─── Source material

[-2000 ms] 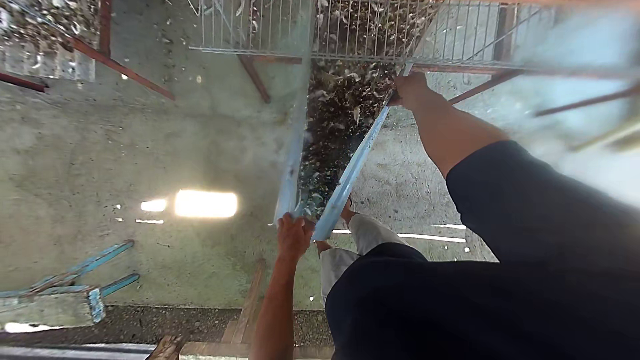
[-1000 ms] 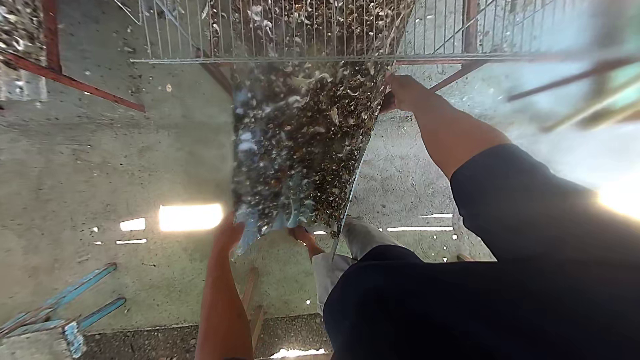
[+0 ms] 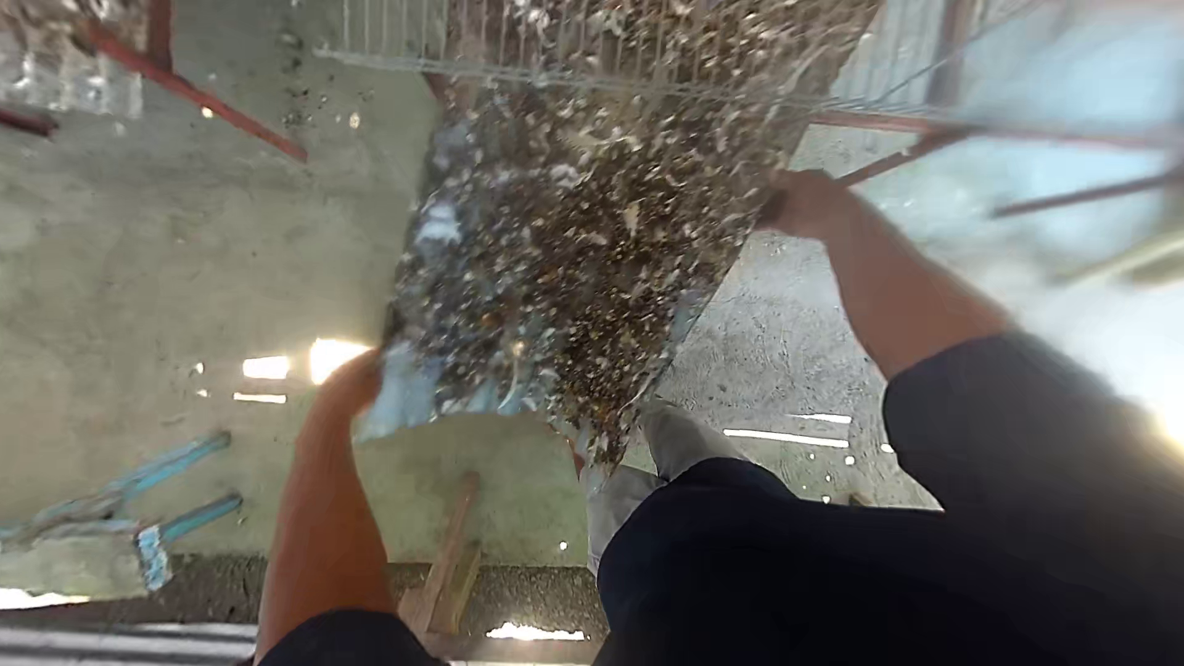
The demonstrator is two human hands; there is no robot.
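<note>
A bluish plastic sheet (image 3: 402, 393) hangs from under a wire-mesh rack (image 3: 555, 79) toward my legs, covered with brown and whitish loose litter (image 3: 592, 250). My left hand (image 3: 356, 384) grips the sheet's left edge near its lower corner. Higher up on the other side, my right hand (image 3: 800, 203) is closed on the sheet's right edge, just below the rack. Its fingertips are partly hidden by the edge. The sheet's near end narrows to a point beside my trouser legs. The picture is somewhat blurred.
Red metal bars (image 3: 888, 157) support the rack, and another red-framed rack (image 3: 199, 92) stands at upper left. A blue-painted wooden piece (image 3: 153, 555) lies at lower left. Wooden boards (image 3: 449, 573) sit near the bottom. The floor is concrete (image 3: 185, 250).
The sheet, narrow and folded two seconds ago, is spread wide with its litter showing. My left hand has moved left with its edge. My right hand remains at the right edge.
</note>
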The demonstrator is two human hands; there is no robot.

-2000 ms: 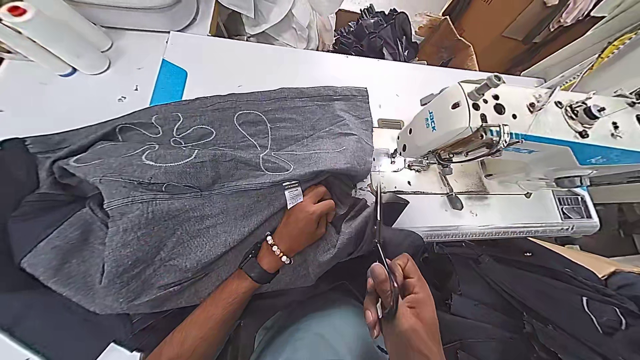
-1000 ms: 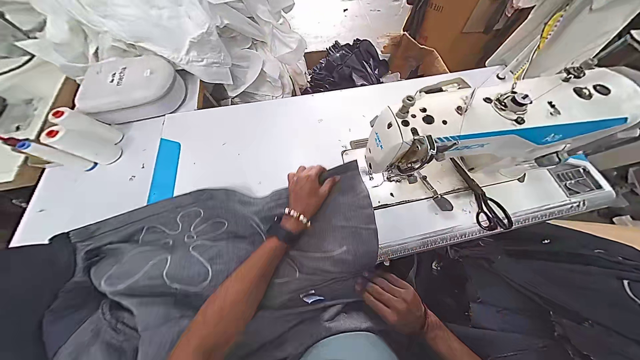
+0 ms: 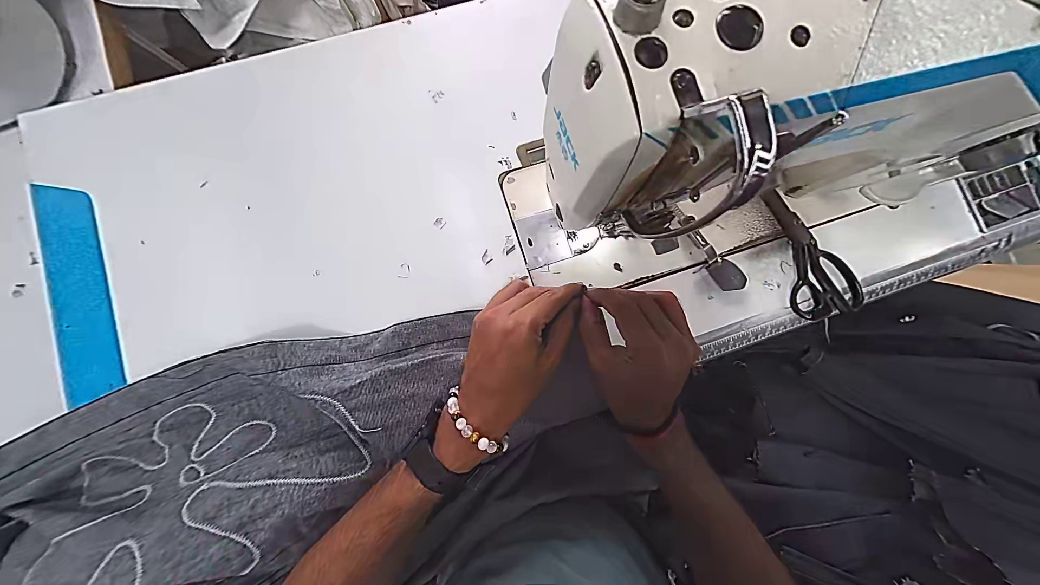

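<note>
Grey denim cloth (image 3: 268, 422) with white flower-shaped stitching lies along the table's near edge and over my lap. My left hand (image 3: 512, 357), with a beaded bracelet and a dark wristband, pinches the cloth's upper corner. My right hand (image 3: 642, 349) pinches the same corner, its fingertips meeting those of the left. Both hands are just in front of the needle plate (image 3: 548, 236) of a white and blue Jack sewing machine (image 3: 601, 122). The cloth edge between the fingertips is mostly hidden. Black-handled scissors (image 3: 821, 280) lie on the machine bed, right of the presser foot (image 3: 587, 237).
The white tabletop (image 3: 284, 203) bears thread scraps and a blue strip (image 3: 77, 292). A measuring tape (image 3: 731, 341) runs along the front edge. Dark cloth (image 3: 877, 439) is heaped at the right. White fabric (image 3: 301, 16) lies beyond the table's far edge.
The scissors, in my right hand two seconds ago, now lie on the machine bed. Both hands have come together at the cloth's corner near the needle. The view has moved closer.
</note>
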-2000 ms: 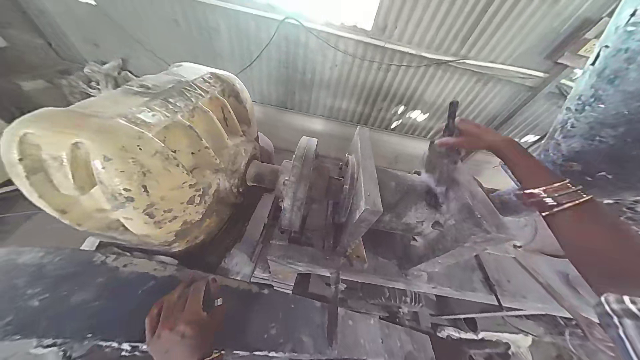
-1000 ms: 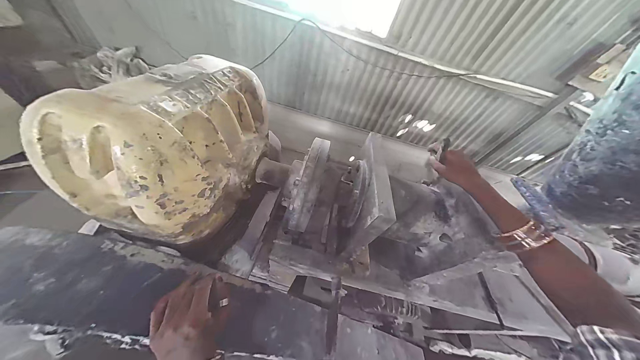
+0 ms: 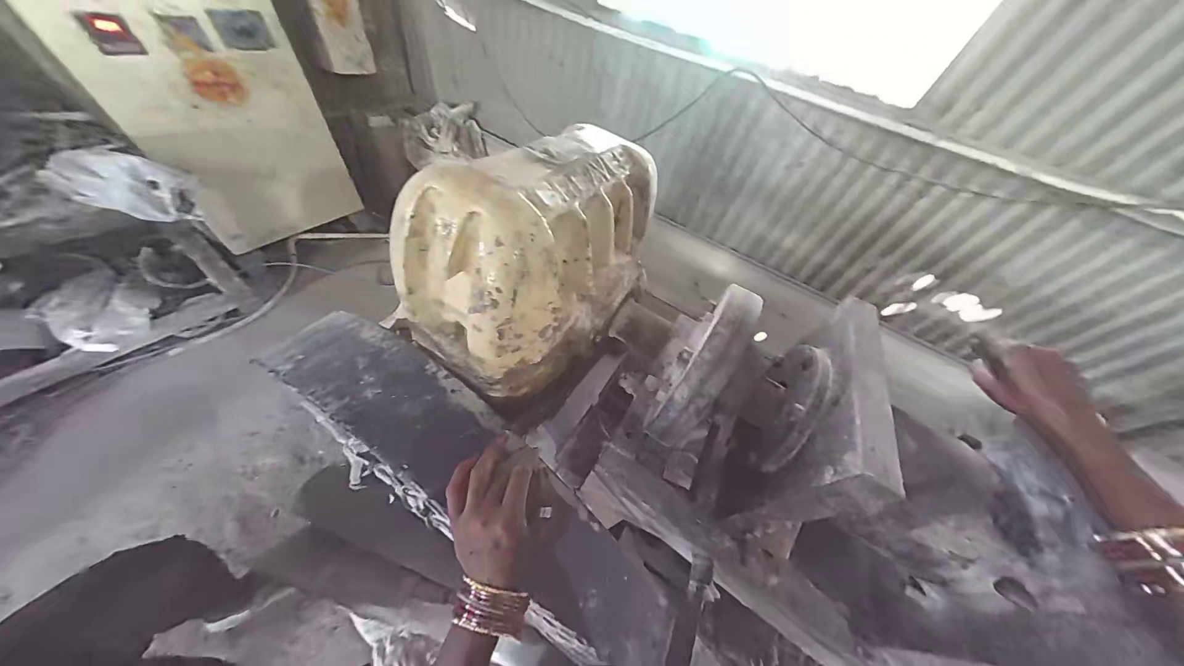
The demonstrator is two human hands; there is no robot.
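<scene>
My left hand, with bangles at the wrist, rests on a dark flat panel, fingers lying on its surface near the machine frame. My right hand is raised at the right, above the dusty machine housing, closed around a small dark object that is blurred. Between the hands stand a round coupling disc, a second round flange and an upright square plate. Left of them, a chipped cream-coloured ribbed gearbox or motor housing is joined to them by a shaft.
A cream control cabinet with a lit red display stands at the back left. Plastic bags and cables lie beside it. A corrugated metal wall runs behind the machine, with a loose wire along it. Dusty floor shows at left.
The view has swung to the left, bringing the cabinet into sight. My left hand stays on the dark panel. Two seconds ago my right hand was closer to the machine housing, with the dark object upright.
</scene>
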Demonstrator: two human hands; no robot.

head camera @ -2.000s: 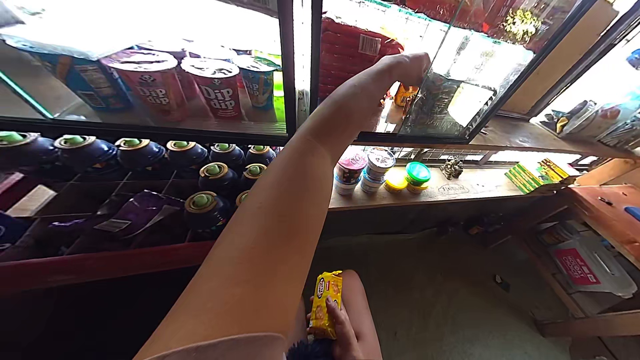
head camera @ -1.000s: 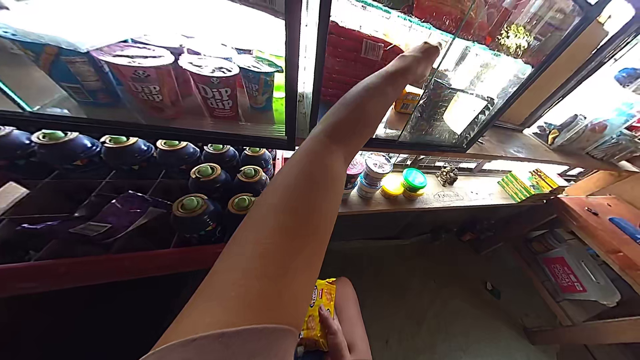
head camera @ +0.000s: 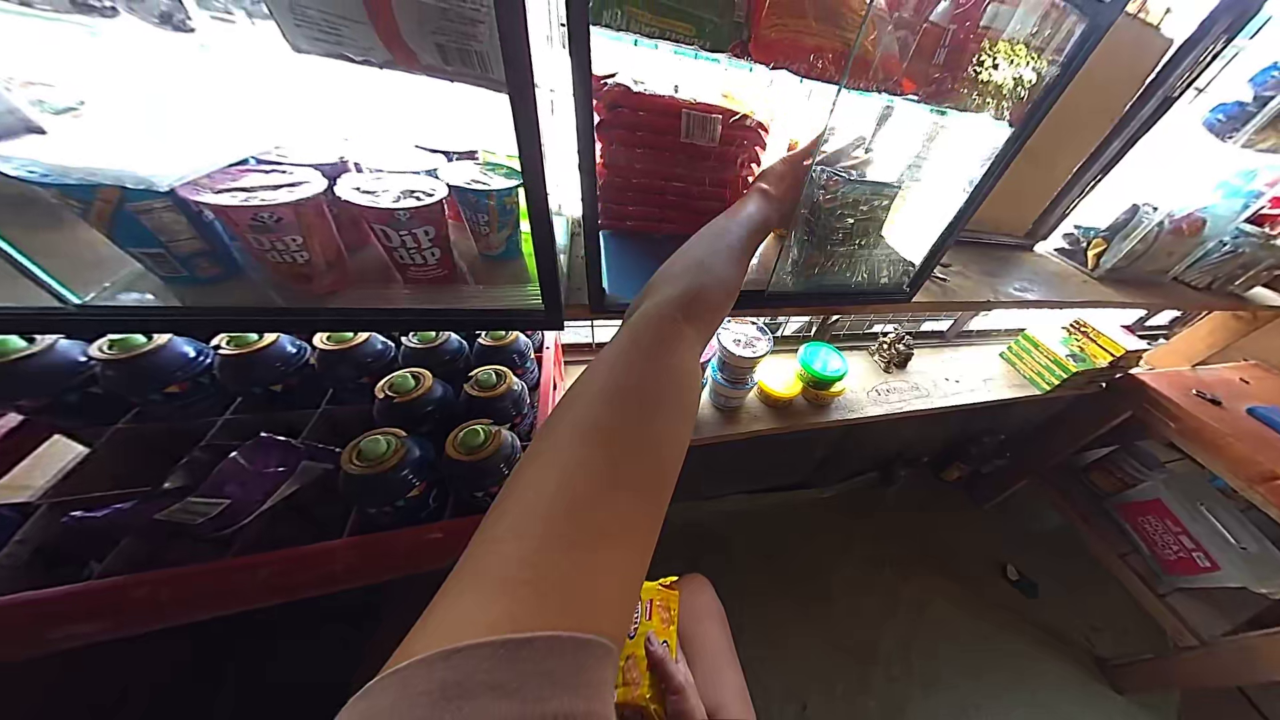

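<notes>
My left arm reaches up into a glass-fronted display cabinet. My left hand (head camera: 785,185) is inside, between a stack of red packets (head camera: 675,165) and dark clear-wrapped packs (head camera: 845,225) behind a glass pane. Glare and the pane blur its fingers, so what it touches or holds cannot be told. Low in the view, my right hand (head camera: 675,680) holds a yellow snack packet (head camera: 648,640) near a bare leg, partly hidden by my left arm.
Dip cups (head camera: 400,225) stand behind glass at left, above dark bottles with green caps (head camera: 380,450) in a red crate (head camera: 400,545). Small tubs (head camera: 822,365), a small figurine (head camera: 892,349) and green-yellow boxes (head camera: 1065,355) sit on a wooden ledge. A wooden table (head camera: 1200,400) is at right.
My left hand has come lower among the cabinet goods, beside the glass pane's edge. It now mostly covers a small orange-yellow item seen below it earlier. My right hand still holds the yellow packet.
</notes>
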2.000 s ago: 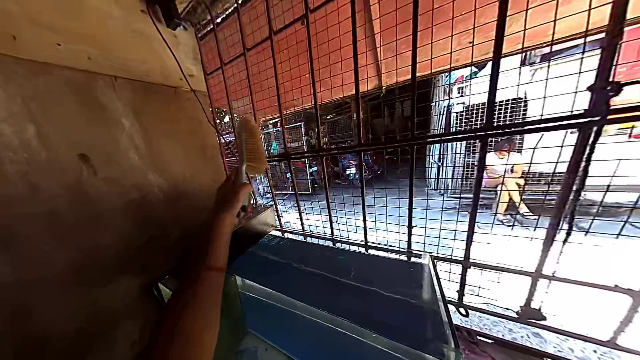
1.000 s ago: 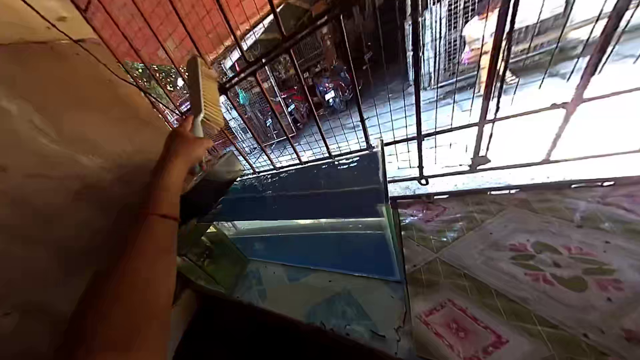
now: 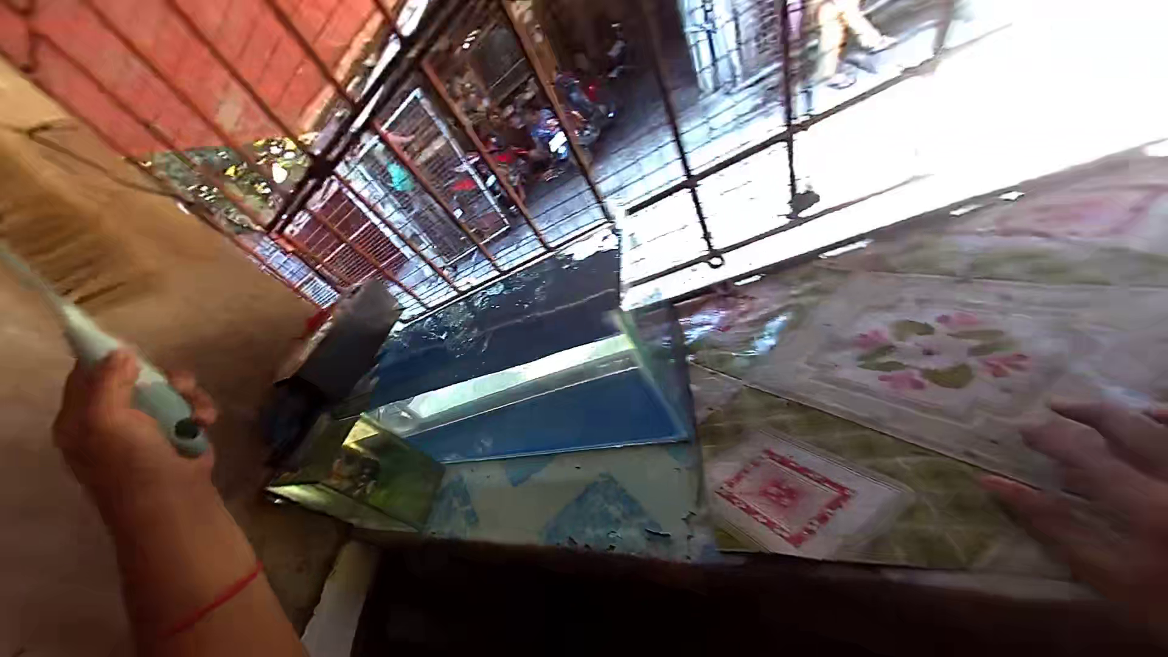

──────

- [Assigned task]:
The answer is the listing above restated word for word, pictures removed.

- [Answer box]:
[-2000 ms] 
[-1000 ms] 
[+0 ms] 
The demonstrator is two human hands; there is no robot.
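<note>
A bluish plastic sheet (image 3: 402, 393) hangs from under a wire-mesh rack (image 3: 555, 79) toward my legs, covered with brown and whitish loose litter (image 3: 592, 250). My left hand (image 3: 356, 384) grips the sheet's left edge near its lower corner. Higher up on the other side, my right hand (image 3: 800, 203) is closed on the sheet's right edge, just below the rack. Its fingertips are partly hidden by the edge. The sheet's near end narrows to a point beside my trouser legs. The picture is somewhat blurred.
Red metal bars (image 3: 888, 157) support the rack, and another red-framed rack (image 3: 199, 92) stands at upper left. A blue-painted wooden piece (image 3: 153, 555) lies at lower left. Wooden boards (image 3: 449, 573) sit near the bottom. The floor is concrete (image 3: 185, 250).
The sheet, narrow and folded two seconds ago, is spread wide with its litter showing. My left hand has moved left with its edge. My right hand remains at the right edge.
</note>
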The demonstrator is two human hands; there is no robot.

-2000 ms: 
-1000 ms: 
+0 ms: 

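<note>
Grey denim cloth (image 3: 268, 422) with white flower-shaped stitching lies along the table's near edge and over my lap. My left hand (image 3: 512, 357), with a beaded bracelet and a dark wristband, pinches the cloth's upper corner. My right hand (image 3: 642, 349) pinches the same corner, its fingertips meeting those of the left. Both hands are just in front of the needle plate (image 3: 548, 236) of a white and blue Jack sewing machine (image 3: 601, 122). The cloth edge between the fingertips is mostly hidden. Black-handled scissors (image 3: 821, 280) lie on the machine bed, right of the presser foot (image 3: 587, 237).
The white tabletop (image 3: 284, 203) bears thread scraps and a blue strip (image 3: 77, 292). A measuring tape (image 3: 731, 341) runs along the front edge. Dark cloth (image 3: 877, 439) is heaped at the right. White fabric (image 3: 301, 16) lies beyond the table's far edge.
The scissors, in my right hand two seconds ago, now lie on the machine bed. Both hands have come together at the cloth's corner near the needle. The view has moved closer.
</note>
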-2000 ms: 
-1000 ms: 
+0 ms: 
The demonstrator is two human hands; there is no robot.
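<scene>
My left hand, with bangles at the wrist, rests on a dark flat panel, fingers lying on its surface near the machine frame. My right hand is raised at the right, above the dusty machine housing, closed around a small dark object that is blurred. Between the hands stand a round coupling disc, a second round flange and an upright square plate. Left of them, a chipped cream-coloured ribbed gearbox or motor housing is joined to them by a shaft.
A cream control cabinet with a lit red display stands at the back left. Plastic bags and cables lie beside it. A corrugated metal wall runs behind the machine, with a loose wire along it. Dusty floor shows at left.
The view has swung to the left, bringing the cabinet into sight. My left hand stays on the dark panel. Two seconds ago my right hand was closer to the machine housing, with the dark object upright.
</scene>
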Demonstrator: two human hands; no robot.

head camera @ -2.000s: 
head camera @ -1.000s: 
head camera @ +0.000s: 

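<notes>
My left arm reaches up into a glass-fronted display cabinet. My left hand (head camera: 785,185) is inside, between a stack of red packets (head camera: 675,165) and dark clear-wrapped packs (head camera: 845,225) behind a glass pane. Glare and the pane blur its fingers, so what it touches or holds cannot be told. Low in the view, my right hand (head camera: 675,680) holds a yellow snack packet (head camera: 648,640) near a bare leg, partly hidden by my left arm.
Dip cups (head camera: 400,225) stand behind glass at left, above dark bottles with green caps (head camera: 380,450) in a red crate (head camera: 400,545). Small tubs (head camera: 822,365), a small figurine (head camera: 892,349) and green-yellow boxes (head camera: 1065,355) sit on a wooden ledge. A wooden table (head camera: 1200,400) is at right.
My left hand has come lower among the cabinet goods, beside the glass pane's edge. It now mostly covers a small orange-yellow item seen below it earlier. My right hand still holds the yellow packet.
</notes>
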2.000 s ago: 
1.000 s ago: 
now: 

There is nothing else to this exercise.